- Frunze in 2020
- Born: 2 August 1920 Tashkent, Turkestan ASSR, Russian SFSR
- Died: 15 January 2024 (aged 103) Moscow, Russia
- Education: MUCTR
- Spouse: Anatoly Pavlov
- Children: 2
- Relatives: Timur Frunze (brother)
- Scientific career
- Workplaces: N. D. Zelinsky Institute of Organic Chemistry, Nesmeyanov Institute of Organoelement Compounds

= Tatyana Frunze =

Russian chemist (1920–2024)

Tatyana Mikhailovna Frunze (Russian: Татьяна Михайловна Фрунзе; 2 August 1920 – 15 January 2024) was a Soviet and Russian organic chemist, Doctor of Chemical Sciences, professor (1969). She was the daughter of Mikhail Frunze.

== Early life and career ==
Frunze was born into the family of People's Commissar of Military and Naval Affairs Mikhail Frunze. After the death of her father (1925) and mother (1926), together with her younger brother Timur, she lived with her grandmother for some time, and after her death, the children were adopted by family friend Klim Voroshilov.

According to the memoirs of Semyon Budyonny, she studied at the Military Academy of Chemical Defense of the Red Army, and during the war she worked at one of the tank factories. As of 10 October 1945, she served at the academy with the rank of lieutenant technician.

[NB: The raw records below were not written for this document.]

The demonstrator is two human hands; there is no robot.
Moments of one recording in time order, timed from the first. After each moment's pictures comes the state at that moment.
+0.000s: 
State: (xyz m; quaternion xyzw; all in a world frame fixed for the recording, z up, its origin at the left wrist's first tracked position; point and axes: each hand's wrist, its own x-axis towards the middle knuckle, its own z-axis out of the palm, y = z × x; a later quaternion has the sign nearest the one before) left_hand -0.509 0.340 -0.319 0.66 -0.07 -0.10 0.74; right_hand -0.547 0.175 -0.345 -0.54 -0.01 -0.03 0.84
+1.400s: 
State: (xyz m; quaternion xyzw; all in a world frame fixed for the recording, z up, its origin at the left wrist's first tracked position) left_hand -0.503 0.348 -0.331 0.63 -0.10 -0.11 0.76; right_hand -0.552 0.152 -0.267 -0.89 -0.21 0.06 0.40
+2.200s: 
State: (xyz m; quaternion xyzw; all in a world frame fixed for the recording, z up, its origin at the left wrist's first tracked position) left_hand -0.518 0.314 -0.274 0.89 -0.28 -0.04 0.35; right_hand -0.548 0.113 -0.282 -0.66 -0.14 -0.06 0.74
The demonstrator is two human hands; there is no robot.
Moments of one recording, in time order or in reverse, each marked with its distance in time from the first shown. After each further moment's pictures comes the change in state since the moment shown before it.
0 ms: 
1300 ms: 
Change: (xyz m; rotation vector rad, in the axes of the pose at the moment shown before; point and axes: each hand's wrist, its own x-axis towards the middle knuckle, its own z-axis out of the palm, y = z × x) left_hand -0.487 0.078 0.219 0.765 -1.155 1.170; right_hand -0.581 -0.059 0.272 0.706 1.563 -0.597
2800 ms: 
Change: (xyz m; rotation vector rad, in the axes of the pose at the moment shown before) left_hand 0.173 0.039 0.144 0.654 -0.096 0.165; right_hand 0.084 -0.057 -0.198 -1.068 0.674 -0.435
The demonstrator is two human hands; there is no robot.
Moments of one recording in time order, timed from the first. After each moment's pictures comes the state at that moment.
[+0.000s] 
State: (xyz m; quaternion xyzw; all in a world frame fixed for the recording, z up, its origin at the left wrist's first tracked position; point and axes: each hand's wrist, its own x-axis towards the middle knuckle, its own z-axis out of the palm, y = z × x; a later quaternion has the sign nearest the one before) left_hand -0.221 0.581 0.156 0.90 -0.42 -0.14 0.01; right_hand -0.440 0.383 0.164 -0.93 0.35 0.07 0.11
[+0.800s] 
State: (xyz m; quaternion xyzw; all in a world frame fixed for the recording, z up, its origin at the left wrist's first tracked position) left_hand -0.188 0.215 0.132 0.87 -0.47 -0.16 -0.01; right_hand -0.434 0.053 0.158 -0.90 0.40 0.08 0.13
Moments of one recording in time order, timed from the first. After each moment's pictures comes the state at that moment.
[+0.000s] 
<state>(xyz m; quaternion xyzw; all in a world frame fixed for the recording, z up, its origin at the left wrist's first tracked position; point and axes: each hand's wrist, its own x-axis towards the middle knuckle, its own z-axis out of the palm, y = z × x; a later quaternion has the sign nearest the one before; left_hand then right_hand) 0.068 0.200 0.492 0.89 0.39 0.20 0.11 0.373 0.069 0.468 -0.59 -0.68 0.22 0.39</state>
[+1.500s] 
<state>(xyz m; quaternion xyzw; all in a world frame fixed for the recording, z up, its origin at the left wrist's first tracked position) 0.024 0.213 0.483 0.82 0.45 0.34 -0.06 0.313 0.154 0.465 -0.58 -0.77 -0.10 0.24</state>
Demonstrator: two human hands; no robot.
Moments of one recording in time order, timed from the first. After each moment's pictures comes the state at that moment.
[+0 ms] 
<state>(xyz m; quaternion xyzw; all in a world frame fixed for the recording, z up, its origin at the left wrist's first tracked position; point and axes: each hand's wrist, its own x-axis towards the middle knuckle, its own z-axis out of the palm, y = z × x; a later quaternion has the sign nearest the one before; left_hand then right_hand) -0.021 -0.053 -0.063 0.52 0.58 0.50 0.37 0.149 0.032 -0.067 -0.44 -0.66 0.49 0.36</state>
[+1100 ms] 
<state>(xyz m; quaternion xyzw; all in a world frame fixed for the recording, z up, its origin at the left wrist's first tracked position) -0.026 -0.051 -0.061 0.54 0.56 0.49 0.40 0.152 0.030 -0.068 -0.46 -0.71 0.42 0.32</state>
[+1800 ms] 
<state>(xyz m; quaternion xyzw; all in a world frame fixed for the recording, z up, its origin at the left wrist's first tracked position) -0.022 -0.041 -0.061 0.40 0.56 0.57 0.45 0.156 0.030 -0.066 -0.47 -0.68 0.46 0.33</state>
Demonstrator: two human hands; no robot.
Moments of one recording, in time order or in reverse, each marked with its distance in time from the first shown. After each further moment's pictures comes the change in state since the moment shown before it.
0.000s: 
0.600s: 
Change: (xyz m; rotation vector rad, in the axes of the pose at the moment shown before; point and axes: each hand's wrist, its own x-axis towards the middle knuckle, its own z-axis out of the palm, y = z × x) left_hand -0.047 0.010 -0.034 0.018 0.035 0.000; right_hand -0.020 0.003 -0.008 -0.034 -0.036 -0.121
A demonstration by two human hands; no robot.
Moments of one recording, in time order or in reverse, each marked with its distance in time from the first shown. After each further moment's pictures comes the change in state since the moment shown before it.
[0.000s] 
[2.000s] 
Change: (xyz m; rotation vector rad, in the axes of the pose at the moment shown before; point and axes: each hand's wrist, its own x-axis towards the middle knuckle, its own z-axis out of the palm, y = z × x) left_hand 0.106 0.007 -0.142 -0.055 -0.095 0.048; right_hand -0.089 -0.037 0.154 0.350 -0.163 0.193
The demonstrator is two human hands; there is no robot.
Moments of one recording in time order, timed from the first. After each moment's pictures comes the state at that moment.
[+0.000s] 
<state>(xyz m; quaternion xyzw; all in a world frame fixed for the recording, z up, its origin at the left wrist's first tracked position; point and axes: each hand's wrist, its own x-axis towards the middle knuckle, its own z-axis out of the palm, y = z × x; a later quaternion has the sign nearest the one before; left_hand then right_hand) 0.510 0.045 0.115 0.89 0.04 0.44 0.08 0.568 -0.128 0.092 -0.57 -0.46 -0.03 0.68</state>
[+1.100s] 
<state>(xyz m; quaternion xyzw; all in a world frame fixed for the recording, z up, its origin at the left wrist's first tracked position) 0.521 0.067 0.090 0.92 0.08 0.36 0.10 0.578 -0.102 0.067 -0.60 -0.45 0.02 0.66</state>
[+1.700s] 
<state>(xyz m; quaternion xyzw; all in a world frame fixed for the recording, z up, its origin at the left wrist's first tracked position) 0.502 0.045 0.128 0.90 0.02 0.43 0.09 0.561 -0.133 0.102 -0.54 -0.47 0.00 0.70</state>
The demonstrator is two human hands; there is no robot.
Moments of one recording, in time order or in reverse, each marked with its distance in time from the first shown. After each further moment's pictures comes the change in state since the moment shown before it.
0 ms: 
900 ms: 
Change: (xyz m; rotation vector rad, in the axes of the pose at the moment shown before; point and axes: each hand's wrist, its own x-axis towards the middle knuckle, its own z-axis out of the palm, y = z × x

In 1947 she graduated from the Moscow University of Chemical Technology (graduate of the Department of Chemistry and Technology of Organic Synthesis). Then she worked at the N. D. Zelinsky Institute of Organic Chemistry, carried out research on the chemistry of polyamides, and defended her Candidate of Sciences thesis on this topic.

In 1954, she moved to the newly founded Institute of Organoelement Compounds, and a few years later she defended her doctoral dissertation on the topic “Research in the field of synthetic heterochain polyamides.” (Исследование в области синтетических гетероцепных полиамидов). In 1964, she headed the newly created laboratory of polymerization processes at the institute.

For several years she was a member of the Expert Council of the Higher Attestation Commission on Organic Chemistry and a member of the Council on Macromolecular Compounds under the Presidium of the USSR Academy of Sciences.

In addition to scientific work, she was engaged in social work: from 1968 to 1991 she was deputy chairman of the Committee of Soviet Women. She also took part in preserving the legacy of M. V. Frunze.

== Personal life ==

Tatyana Frunze in military uniform

Tatyana Frunze's husband was Colonel General Anatoly Georgievich Pavlov (1920–2007). Son Timur Anatolyevich Pavlov (1944–2008) (named in honor of Tatyana Mikhailovna’s brother) and daughter Elena Anatolyevna Pavlova (born 1948) are also chemical scientists. She also has grandchildren and great-grandchildren.

In December 2008, Tatyana Frunze’s apartment was robbed, including Mikhail Frunze’s awards. The thieves who had gained the trust of Tatyana Frunze were found, and a number of valuables were returned.

As of April 2020, she lived in Moscow with her daughter Elena. In August 2020, she celebrated her 100th birthday.

Frunze died in Moscow on 15 January 2024, at the age of 103.

== Awards ==
- Order of the Red Banner of Labor
- Order of Friendship of Peoples (16 January 1981)
- Order of the Badge of Honour (30 December 1990)
- Medal "For the victory over Germany in the Great Patriotic War of 1941–1945" (1945)
- Medal "Nairamdal" (Friendship) (Mongolian People's Republic)
- other medals.

== Scientific research ==
Frunze's scientific interests were related to the chemistry of macromolecular compounds. She studied polycondensation reactions, in particular those occurring during the synthesis of polyamides, together with her colleagues she obtained many new polyamides (for example, caprolite and declon) and, based on a study of the dependence of the properties of these compounds on their structure, proposed a concept that allows these properties to be changed as needed. In addition, she studied the polymerization of vinyl compounds and heterocycles.

Author of the monograph “Synthetic heterochain polyamides” (1962, together with Vasiliy Korshak), a large number of scientific papers, and several inventions.